Il convient dans ces conditions de débouter la SCI CEZALIE de sa demande d’acquisition de la clause résolutoire et de ses demandes subséquentes d’expulsion et de condamnation au paiement d’une indemnité d’occupation.
Dès lors qu’aucune somme n’est aujourd’hui réclamée par la bailleresse, il convient de débouter la société DELACROIX DNC de sa demande visant à lui enjoindre d’actualiser la situation comptable de la société locataire.
Sur les demandes accessoires
L’article 696 du code de procédure civile dispose que la partie perdante est condamnée aux dépens, à moins que le juge, par décision motivée, n’en mette la totalité ou une fraction à la charge d’une autre partie.
En l’espèce, compte tenu de la solution apportée au présent litige, il convient de dire que chaque partie conservera la charge de ses dépens.

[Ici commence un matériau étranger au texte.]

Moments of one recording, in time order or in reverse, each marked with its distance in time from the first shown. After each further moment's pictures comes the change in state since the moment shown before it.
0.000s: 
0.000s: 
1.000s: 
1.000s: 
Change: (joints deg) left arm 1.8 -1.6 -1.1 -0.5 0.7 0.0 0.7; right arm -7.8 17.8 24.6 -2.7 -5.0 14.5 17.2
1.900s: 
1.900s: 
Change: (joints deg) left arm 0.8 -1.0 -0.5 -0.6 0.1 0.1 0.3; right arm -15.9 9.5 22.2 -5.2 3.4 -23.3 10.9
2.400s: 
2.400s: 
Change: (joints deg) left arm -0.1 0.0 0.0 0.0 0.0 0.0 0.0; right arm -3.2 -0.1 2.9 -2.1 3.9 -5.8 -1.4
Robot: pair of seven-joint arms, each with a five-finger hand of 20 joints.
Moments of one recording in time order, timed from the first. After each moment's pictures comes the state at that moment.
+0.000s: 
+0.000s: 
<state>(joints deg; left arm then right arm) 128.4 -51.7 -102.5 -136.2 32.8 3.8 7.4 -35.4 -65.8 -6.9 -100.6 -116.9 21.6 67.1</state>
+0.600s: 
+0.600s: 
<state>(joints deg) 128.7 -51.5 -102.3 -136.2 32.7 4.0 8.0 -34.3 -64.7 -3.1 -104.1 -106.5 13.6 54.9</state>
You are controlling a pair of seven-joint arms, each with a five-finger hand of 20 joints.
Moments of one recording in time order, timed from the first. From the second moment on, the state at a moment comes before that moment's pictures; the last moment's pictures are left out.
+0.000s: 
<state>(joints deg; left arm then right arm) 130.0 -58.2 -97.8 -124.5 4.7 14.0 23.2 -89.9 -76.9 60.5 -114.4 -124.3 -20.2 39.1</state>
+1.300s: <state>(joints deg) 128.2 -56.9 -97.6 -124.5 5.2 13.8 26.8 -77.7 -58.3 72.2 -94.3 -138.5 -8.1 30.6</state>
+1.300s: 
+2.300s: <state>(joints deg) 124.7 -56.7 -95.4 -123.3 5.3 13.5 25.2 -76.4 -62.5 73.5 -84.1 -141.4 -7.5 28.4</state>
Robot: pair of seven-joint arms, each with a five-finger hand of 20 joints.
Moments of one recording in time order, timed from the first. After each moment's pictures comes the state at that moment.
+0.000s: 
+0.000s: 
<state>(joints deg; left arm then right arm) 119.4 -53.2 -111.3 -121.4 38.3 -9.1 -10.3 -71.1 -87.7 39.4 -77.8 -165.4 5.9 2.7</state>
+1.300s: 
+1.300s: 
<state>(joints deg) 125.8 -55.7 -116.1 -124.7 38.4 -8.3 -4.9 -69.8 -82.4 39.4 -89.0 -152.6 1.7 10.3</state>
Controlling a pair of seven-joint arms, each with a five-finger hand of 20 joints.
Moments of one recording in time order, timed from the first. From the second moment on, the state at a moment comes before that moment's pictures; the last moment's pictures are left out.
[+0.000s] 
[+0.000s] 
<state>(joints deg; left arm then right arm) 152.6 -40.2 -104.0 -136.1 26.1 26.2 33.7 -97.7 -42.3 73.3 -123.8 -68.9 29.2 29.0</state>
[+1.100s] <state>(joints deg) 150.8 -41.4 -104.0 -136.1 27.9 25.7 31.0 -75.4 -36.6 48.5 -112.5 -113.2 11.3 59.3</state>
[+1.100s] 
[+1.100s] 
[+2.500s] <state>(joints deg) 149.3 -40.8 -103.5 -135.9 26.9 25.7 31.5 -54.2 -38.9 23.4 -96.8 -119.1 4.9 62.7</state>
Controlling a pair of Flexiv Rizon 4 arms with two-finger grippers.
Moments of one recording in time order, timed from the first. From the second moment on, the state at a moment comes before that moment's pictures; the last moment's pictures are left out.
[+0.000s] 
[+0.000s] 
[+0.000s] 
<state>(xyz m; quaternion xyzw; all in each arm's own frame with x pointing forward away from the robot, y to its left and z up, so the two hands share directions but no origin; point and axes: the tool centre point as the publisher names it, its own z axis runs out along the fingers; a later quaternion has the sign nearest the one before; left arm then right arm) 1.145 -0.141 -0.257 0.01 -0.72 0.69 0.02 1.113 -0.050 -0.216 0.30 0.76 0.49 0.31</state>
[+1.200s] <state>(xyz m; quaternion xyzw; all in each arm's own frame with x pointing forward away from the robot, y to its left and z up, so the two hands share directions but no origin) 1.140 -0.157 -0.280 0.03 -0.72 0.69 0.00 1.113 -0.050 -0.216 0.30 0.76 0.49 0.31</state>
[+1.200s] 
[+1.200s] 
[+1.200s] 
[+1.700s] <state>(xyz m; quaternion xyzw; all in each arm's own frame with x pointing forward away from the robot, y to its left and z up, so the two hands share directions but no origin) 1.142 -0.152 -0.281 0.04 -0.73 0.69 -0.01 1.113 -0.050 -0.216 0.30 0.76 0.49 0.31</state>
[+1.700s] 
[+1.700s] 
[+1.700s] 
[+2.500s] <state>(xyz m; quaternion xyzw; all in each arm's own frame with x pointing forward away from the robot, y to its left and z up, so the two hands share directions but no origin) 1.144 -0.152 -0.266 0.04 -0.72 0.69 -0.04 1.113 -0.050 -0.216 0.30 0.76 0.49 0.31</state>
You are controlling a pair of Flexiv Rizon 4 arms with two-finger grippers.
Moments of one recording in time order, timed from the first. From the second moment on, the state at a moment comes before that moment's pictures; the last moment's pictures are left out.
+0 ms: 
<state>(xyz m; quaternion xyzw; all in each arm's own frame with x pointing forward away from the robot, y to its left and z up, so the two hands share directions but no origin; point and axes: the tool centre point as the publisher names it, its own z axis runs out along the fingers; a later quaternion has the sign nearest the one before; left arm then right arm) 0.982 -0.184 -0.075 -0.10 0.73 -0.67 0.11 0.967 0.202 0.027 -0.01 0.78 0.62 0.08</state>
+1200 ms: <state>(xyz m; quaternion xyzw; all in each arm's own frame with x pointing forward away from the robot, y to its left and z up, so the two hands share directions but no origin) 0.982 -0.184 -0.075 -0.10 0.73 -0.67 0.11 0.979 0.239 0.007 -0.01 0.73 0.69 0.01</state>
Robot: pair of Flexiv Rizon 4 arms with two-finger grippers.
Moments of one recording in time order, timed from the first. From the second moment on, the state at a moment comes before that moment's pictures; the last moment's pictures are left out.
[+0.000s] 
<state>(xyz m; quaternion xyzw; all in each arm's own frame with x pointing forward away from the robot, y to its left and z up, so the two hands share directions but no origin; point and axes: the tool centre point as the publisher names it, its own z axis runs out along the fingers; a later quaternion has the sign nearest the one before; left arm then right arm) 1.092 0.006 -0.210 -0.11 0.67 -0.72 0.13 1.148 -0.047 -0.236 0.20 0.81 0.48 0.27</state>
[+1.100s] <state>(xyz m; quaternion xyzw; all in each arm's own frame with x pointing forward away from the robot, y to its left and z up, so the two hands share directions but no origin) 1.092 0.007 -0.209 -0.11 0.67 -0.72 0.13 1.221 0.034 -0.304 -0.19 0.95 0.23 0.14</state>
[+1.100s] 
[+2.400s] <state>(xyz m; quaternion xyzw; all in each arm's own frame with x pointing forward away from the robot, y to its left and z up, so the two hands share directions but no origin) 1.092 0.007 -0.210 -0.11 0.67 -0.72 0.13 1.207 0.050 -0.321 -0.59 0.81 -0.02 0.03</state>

Il n’y a pas lieu de faire application de l’article 700 du code de procédure civile.
PAR CES MOTIFS
Nous, Adeline MUSSILLON, juge des référés du tribunal judiciaire de Dax, statuant publiquement par mise à disposition au greffe de la décision, par décision contradictoire et en premier ressort,
DEBOUTONS la SCI CEZALIE de ses demandes,
DEBOUTONS la SAS DELACROIX DNC de sa demande reconventionnelle,
DISONS n’y avoir lieu à application de l’article 700 du code de procédure civile,
DISONS que chaque partie conservera la charge de ses dépens.
La présente ordonnance a été signée le 18 décembre 2025, par Madame Adeline MUSSILLON, vice-présidente, et par Madame Cristine MARTINS, greffière, et portée à la connaissance des parties par mise à disposition au greffe.